◆ Problem details ◆
Transcribe every line of the material below without change, apart from dropping the pictures.

*** Opening Data extract ***

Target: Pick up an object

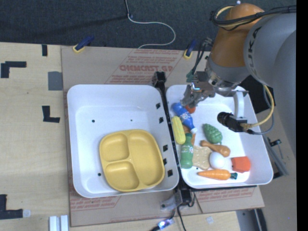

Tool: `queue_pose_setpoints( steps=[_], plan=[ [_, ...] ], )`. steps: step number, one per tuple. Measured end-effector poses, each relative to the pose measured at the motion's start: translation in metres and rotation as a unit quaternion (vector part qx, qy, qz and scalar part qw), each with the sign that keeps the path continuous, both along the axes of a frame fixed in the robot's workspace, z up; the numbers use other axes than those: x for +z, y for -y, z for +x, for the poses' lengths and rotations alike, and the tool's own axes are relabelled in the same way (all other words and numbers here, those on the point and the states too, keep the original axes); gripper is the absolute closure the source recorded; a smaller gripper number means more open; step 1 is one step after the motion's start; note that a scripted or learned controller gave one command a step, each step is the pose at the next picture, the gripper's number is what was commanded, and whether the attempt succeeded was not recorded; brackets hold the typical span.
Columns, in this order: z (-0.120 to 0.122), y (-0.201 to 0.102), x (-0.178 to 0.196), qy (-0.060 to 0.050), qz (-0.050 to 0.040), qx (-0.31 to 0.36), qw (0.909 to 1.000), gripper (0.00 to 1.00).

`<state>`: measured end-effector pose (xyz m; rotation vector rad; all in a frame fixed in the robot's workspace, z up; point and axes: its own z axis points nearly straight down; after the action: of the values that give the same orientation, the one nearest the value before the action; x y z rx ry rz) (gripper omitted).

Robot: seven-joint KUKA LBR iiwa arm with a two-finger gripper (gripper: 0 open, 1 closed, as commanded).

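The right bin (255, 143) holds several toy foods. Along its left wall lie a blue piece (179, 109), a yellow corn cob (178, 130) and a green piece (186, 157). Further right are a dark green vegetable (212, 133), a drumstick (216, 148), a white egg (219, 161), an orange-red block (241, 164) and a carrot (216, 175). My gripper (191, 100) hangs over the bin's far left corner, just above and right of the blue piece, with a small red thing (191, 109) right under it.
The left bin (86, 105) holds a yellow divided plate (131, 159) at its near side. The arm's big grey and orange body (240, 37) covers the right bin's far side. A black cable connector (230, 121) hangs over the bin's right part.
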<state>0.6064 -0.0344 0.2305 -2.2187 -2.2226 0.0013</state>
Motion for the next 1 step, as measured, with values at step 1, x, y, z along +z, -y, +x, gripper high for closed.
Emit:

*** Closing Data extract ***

◆ Result of the task ◆
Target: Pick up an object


Tool: `queue_pose_setpoints( steps=[_], plan=[ [_, ...] ], )`. steps: step number, one per tuple. Measured end-effector poses, each relative to the pose measured at the motion's start: translation in metres and rotation as a unit quaternion (vector part qx, qy, qz and scalar part qw), each with the sign that keeps the path continuous, both along the axes of a frame fixed in the robot's workspace, z up; the numbers use other axes than those: x for +z, y for -y, z for +x, for the poses' lengths and rotations alike, and the tool's own axes are relabelled in the same way (all other words and numbers here, those on the point and the states too, keep the original axes); gripper is the absolute closure the source recorded; a smaller gripper number means more open; step 1 is one step after the motion's start; note that a scripted or learned controller gave one command a step, each step is the pose at the next picture, the gripper's number is what was commanded, and whether the attempt succeeded was not recorded; brackets hold the typical span.
Columns, in this order: z (-0.120 to 0.122), y (-0.201 to 0.102), x (-0.178 to 0.196), qy (-0.060 to 0.050), qz (-0.050 to 0.040), qx (-0.31 to 0.36), qw (0.909 to 1.000), gripper (0.00 to 1.00).

`<state>`: measured end-effector pose (xyz m; rotation vector rad; all in a frame fixed in the robot's workspace, z up; point and axes: its own z axis points nearly straight down; after the action: of the values that give the same orientation, the one nearest the value before the action; x y z rx ry rz) (gripper omitted).

Robot: seven-joint KUKA LBR iiwa arm with a two-finger gripper (gripper: 0 open, 1 closed, as commanded).

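The right bin (255, 143) holds several toy foods. Along its left wall lie a blue piece (179, 109), a yellow corn cob (178, 130) and a green piece (186, 157). Further right are a dark green vegetable (212, 133), a drumstick (216, 148), a white egg (219, 161), an orange-red block (241, 164) and a carrot (216, 175). My gripper (191, 100) hangs over the bin's far left corner, just above and right of the blue piece, with a small red thing (191, 109) right under it.
The left bin (86, 105) holds a yellow divided plate (131, 159) at its near side. The arm's big grey and orange body (240, 37) covers the right bin's far side. A black cable connector (230, 121) hangs over the bin's right part.
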<state>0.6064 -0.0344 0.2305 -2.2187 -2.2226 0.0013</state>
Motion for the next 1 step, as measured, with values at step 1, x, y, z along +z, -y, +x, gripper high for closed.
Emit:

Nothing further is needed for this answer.